In 1812, the priest responsible for the church was Edward Hughes, whose wife was the niece of the owner of Llys Dulas, the landed estate in the area. He employed an architect to carry out some further restoration work, although the details are unknown. The church was in need of further repair by the middle of the 19th century, and the congregation needed a larger building. A new church was therefore built between 1854 and 1856 about two-thirds of a mile (1.1 km) away, financed largely by the widow of William Hughes, 1st Baron Dinorben (the son of Edward Hughes). The old church, which was allowed to fall into ruins, stands in a disused cemetery surrounded by trees.

==Architecture and fittings==
The nave and chancel of the church were not structurally divided, and measure 39 feet 6 inches by 15 feet 9 inches (12 by 4.8 m). The walls are 3 ft thick. In 1844, it was recorded as having a coved roof, doors in the north and south walls and windows in the east, north and west walls. It also had a pulpit and an oak screen, 7 ft high, both dated 1610. The screen had inscriptions in Welsh and Latin, and a note that "Richard Williams of Rhodogeidio who married Marcelly Lloyd at his own charge caused all this worke to be don to the honor of God and his church". A brass plaque, erected in 1609 by Williams in memory of his wife, was moved to the new church. Another screen was later added at the west end to stop the wind blowing into the nave, and two windows were added on opposite sides of the chancel. Two box pews were installed during the 18th century, and a bell (now used by the new church) was added.

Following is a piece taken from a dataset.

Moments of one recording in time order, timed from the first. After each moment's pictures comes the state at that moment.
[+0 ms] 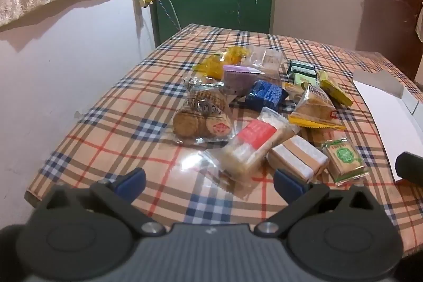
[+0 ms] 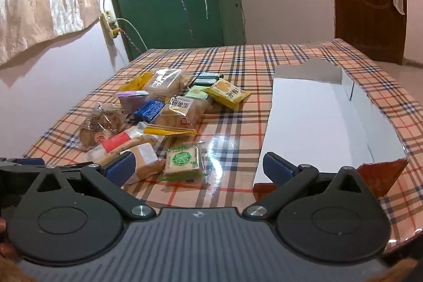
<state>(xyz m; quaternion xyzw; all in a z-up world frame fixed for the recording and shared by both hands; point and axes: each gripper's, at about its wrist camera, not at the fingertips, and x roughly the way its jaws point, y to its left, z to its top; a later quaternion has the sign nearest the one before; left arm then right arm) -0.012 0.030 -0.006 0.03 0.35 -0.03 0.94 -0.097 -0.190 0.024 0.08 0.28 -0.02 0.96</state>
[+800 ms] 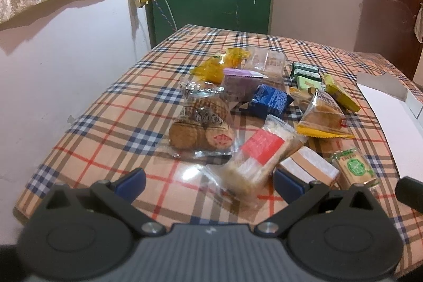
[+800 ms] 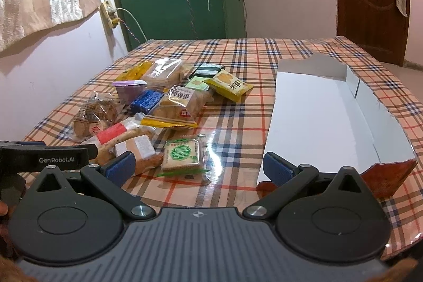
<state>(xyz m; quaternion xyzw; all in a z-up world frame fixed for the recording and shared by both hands) 0.016 0.031 -0.015 0.03 0.34 -0.04 0.94 -0.086 -0.187 0.018 0.08 0.27 -0.01 0.96</state>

At the time of a survey by the Royal Commission on Ancient and Historical Monuments in Wales and Monmouthshire in 1937, although the building was in bad condition with an insecure roof, it still retained an 18th-century oak communion table, a rectangular font dating from the 12th century, the 1610 screen (damaged), the pulpit, fragments of an oak sounding board (also dated 1610) and some 18th-century memorials. There were also stone benches along the north and south walls, and some wooden benches from the 18th or early 19th century. The medieval roof trusses were also still in place in 1937, but the roof collapsed in 1950. The walls have since been lowered to a height of 5 ft.

==Assessment==
The antiquarian Angharad Llwyd described the church in 1833 as "a small neat edifice, appropriately fitted up for the performance of divine service". Samuel Lewis, writing in the middle of the 19th century, said that the church was "a conspicuous and interesting object" in a parish that "partakes much of the general character of dreary sterility by which the mining districts in the immediate vicinity are distinguished". However, the clergyman and antiquarian Harry Longueville Jones, writing in 1859 about the church as it had been 15 years earlier, said that "the whole building was in bad repair". One writer described the church in the 1970s as "a roofless, forgotten shell".